Heroes of Menswear: Patrick Assaraf

Patrick Assaraf started with a T-shirt.

He didn’t just redesign it, slapping on an ironic image or a pocket. He perfected it from its very foundations, working with a proprietary blend of Peruvian cotton and lycra, which he cut slim and flattering. Minimal. Perfect.

The Canadian designer has since expanded his namesake brand to include a full line of equally pared-down basics and sportswear-inspired pieces. His aim is to take the guesswork out of getting dressed. “Each item in the collection works with everything else, so men are able to pick and choose and it just works for them.” That means Assaraf sticks to a trend-defying palette of blacks, greys and blues, and works mainly with fabrics that are supple and soft, like merino wools and fine-gauge cashmeres. “I like the idea of feeling comfortable but modern. That’s the philosophy behind it. It looks slim, it looks modern but it’s still extremely comfortable. And that’s the key.”

“I don’t know why there needs to be so many logos, details and patterns on shirts.”

The Hero of Menswear Survey

What should every man have in his wardrobe?

A soft, cashmere navy jacket for fall and a superfine wool sweater, very light and very soft, for spring.

What’s one trend you’re tired of?

Embellished shirts. I don’t know why there needs to be so many logos, details and patterns on shirts. Everything I do is very simple, beautiful, minimalistic.

Where do you turn when you aren’t inspired?

I take off immediately. New York. Milan. Paris. London. Florence. That’s where I like to go for inspiration.

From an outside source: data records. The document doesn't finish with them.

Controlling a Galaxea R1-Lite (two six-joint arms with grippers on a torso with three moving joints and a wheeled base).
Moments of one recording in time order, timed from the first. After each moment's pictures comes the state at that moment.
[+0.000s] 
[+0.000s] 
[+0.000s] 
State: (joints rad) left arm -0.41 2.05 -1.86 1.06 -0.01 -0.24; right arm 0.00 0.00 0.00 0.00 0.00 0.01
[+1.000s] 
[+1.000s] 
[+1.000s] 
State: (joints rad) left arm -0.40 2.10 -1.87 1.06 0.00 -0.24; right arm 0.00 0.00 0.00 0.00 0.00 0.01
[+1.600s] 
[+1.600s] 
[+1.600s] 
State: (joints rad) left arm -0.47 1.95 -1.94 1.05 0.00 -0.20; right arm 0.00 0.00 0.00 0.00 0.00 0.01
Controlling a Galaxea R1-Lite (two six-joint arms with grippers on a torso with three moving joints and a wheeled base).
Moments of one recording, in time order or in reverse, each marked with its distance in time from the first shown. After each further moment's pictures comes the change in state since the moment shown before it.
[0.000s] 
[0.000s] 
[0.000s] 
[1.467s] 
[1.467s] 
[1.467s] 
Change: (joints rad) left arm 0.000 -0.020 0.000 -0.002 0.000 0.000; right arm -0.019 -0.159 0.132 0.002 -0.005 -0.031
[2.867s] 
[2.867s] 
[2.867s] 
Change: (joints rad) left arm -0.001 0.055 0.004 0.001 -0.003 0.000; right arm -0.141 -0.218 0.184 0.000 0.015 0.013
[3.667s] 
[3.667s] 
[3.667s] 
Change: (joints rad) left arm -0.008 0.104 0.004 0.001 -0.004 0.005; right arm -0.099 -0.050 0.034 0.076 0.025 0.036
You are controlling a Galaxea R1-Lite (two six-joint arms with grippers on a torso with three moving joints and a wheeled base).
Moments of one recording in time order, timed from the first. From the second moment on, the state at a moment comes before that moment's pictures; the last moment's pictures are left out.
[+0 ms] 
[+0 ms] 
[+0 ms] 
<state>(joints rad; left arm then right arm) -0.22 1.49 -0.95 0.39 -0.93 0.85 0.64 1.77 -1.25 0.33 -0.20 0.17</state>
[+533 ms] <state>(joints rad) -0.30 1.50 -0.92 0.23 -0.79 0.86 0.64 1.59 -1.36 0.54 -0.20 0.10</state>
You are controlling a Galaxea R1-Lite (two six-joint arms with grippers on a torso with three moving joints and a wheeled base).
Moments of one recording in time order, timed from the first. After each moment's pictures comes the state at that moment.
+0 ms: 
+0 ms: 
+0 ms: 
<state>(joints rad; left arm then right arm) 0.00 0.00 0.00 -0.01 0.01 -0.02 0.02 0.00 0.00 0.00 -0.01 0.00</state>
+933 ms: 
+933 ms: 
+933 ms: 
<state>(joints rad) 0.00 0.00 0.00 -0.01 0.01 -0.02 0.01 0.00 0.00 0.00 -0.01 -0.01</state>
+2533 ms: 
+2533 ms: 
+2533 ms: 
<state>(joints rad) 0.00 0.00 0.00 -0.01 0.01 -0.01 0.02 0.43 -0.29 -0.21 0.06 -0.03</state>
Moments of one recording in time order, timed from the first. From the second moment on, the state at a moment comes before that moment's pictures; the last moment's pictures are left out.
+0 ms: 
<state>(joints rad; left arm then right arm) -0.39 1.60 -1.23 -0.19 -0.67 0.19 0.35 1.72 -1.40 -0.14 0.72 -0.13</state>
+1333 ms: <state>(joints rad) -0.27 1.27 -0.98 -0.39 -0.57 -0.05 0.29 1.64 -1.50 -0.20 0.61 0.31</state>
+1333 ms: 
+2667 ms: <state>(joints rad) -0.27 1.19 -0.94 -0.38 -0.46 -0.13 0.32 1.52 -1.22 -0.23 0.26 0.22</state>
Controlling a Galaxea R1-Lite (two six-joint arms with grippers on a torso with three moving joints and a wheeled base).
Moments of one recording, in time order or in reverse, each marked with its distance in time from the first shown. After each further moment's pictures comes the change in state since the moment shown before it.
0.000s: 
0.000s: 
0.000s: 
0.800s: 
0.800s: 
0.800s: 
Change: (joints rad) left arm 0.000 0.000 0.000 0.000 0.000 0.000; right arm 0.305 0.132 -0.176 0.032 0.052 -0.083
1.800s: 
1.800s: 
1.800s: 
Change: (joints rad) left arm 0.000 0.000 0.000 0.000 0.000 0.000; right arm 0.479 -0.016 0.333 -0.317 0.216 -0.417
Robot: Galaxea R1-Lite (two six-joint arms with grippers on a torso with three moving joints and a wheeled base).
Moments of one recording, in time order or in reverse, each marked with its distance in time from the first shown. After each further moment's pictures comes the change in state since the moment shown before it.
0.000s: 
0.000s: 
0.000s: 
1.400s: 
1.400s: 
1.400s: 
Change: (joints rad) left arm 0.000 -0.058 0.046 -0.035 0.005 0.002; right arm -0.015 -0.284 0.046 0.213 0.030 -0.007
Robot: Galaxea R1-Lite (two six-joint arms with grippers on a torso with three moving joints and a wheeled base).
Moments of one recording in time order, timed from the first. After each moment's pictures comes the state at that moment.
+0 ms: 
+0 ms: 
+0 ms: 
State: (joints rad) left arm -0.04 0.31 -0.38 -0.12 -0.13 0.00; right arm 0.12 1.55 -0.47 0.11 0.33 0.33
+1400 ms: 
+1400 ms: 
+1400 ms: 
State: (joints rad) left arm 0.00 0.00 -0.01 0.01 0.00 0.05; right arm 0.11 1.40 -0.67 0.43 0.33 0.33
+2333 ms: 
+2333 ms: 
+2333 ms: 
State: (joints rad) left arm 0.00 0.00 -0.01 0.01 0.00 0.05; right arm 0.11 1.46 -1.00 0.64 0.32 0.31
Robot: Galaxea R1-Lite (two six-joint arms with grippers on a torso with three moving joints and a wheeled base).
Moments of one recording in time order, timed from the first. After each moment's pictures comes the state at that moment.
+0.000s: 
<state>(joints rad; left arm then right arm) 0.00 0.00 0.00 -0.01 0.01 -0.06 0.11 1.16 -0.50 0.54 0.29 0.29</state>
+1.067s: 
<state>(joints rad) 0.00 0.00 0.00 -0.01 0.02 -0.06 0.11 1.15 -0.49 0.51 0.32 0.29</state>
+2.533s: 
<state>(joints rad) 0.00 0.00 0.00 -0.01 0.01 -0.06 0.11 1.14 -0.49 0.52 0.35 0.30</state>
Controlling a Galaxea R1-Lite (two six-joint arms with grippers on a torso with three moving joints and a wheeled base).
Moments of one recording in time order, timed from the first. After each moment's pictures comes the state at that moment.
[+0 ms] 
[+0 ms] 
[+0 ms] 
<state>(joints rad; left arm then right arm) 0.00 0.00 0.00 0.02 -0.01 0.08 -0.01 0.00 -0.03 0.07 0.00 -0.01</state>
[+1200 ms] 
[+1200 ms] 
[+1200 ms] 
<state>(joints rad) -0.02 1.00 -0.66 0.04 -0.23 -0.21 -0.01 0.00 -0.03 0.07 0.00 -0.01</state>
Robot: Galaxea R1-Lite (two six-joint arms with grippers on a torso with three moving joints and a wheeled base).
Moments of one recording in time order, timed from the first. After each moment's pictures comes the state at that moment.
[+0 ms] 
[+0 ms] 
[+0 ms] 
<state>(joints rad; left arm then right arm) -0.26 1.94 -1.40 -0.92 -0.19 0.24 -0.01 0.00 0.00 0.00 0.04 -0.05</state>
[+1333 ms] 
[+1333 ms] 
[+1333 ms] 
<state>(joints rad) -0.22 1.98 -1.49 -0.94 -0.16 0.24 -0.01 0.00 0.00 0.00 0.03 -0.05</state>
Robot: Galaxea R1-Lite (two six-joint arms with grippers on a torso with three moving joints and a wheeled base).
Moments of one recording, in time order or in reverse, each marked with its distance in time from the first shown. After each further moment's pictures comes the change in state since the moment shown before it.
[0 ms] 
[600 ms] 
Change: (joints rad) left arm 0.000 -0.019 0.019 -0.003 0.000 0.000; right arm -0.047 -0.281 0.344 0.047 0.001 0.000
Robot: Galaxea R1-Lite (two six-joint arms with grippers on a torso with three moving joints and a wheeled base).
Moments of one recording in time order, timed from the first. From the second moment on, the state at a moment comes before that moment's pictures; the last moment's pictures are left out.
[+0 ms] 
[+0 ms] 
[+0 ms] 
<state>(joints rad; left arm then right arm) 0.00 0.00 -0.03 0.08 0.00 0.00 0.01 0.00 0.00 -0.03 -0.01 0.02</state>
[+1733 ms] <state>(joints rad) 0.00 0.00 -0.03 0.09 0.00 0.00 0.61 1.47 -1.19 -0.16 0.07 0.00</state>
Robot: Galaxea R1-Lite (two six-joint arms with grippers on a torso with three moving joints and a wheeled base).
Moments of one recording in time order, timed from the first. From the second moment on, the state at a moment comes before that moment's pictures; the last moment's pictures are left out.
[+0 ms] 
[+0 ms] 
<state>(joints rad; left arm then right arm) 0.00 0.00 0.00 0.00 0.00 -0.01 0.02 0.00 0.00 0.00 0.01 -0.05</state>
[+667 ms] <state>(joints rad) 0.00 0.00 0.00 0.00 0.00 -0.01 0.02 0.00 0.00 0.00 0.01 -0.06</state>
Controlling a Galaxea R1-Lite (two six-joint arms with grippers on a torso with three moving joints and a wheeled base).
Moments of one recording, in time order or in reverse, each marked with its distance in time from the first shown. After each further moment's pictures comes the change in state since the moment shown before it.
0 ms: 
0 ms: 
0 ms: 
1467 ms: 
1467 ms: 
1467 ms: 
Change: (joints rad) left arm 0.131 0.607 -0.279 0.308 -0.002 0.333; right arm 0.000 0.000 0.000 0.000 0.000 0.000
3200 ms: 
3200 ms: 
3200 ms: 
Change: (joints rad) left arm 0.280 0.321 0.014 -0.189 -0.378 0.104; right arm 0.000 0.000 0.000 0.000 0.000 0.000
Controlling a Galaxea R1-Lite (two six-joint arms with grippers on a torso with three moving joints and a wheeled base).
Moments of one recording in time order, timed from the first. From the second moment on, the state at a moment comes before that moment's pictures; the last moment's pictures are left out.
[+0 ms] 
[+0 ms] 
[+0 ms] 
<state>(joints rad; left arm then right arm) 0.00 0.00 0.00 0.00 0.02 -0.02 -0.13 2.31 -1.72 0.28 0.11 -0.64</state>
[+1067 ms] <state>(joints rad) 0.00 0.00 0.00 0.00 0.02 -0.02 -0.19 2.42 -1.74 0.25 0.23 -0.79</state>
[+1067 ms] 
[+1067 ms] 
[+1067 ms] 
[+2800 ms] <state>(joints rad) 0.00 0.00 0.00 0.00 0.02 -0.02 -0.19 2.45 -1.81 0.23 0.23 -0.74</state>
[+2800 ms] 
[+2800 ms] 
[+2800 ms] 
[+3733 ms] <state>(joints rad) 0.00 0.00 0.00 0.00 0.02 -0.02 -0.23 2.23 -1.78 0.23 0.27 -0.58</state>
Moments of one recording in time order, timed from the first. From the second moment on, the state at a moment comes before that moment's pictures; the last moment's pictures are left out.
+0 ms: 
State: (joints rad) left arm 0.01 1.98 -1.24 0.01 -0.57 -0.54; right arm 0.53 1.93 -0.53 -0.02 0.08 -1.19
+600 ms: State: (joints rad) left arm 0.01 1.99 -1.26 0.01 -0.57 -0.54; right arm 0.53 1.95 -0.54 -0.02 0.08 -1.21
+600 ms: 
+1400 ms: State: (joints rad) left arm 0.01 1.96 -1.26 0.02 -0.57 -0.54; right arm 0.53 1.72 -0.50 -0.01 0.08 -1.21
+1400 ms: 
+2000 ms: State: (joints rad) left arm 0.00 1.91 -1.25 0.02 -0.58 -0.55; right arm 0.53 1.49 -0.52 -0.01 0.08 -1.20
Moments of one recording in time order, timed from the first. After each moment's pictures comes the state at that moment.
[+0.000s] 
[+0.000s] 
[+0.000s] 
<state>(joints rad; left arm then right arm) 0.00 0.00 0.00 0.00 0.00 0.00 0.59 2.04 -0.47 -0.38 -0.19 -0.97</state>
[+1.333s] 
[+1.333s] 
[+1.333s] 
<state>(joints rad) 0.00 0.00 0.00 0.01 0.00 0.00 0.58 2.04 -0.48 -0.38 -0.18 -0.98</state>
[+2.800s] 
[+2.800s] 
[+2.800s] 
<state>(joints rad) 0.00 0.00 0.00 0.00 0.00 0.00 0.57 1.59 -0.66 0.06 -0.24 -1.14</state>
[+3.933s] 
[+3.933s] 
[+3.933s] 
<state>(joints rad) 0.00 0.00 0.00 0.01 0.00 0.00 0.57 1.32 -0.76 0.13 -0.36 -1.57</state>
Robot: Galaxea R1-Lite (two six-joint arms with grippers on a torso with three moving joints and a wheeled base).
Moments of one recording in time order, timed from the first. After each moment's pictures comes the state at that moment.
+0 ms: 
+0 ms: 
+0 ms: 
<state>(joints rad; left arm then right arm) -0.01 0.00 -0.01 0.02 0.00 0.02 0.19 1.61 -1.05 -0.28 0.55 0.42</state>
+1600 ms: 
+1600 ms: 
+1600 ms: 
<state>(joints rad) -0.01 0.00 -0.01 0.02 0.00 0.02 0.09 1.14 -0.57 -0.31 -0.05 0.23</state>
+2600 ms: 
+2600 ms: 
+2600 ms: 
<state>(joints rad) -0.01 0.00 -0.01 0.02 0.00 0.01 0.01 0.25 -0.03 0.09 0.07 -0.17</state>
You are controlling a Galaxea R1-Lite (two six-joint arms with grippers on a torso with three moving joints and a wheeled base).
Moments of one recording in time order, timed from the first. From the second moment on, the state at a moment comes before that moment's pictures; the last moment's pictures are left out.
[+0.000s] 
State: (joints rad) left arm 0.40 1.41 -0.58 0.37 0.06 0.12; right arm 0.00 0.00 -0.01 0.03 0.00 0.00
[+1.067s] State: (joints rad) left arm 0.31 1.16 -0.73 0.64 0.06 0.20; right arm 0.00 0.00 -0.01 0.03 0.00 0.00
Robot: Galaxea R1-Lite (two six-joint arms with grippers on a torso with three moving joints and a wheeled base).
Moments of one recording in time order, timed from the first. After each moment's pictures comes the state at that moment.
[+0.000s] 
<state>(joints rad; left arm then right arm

What designer do you most admire?

Philosophy wise, it would be Yohji Yamamoto. He was the first Japanese pioneer and is uncompromised when it comes to comfort and direction.

If you weren’t a designer, what would you be?

A Dressage rider.

In what era do you think men dressed best?

The late 1950s and early 1960s because there was tradition and elegance. Whether men were going to a baseball game or to a party, it was always done with elegance.

In what era do you think men dressed worst?

Twenty years ago, with the launch of casual Fridays, there was a lot of confusion in men’s wardrobes — professionals didn’t know how to wear casual clothing. Casual Friday was their introduction to the sportswear world, but they didn’t understand how to translate that to a professional environment.

Who, living or dead, would you most like to dress?

My friend Pablo Arraya, a Peruvian tennis legend. He is handsome, successful, athletic and completely clueless about dressing—something very common amongst men in North America, unfortunately.

What do you wear on a night off?

I don’t have any nights off; I dress the same from day to night. In the summer I wear faded jeans and a navy blazer. In the winter I wear black stretch jeans, a soft cashmere navy blazer and a collarless white shirt. I dress monochromatically with an emphasis on luxurious and soft fabrics.

What do you think is the next big trend in menswear?

A sporty and modern fit. Not as skinny as in the past, but still slim and tailored, and softness and comfort are very important.

Lighting Round! Pick one:

Single or double-breasted? High three-button jacket.

Bow tie or regular tie? Neither.

Pleated pants or not? Five-pocket pants, no pleats.

Chinos or jeans? Need to be clean and fitted — blue jeans in summer, black jeans in winter.

Sneakers or Oxfords? Sneakers — clean, modern and matte in white, navy or black.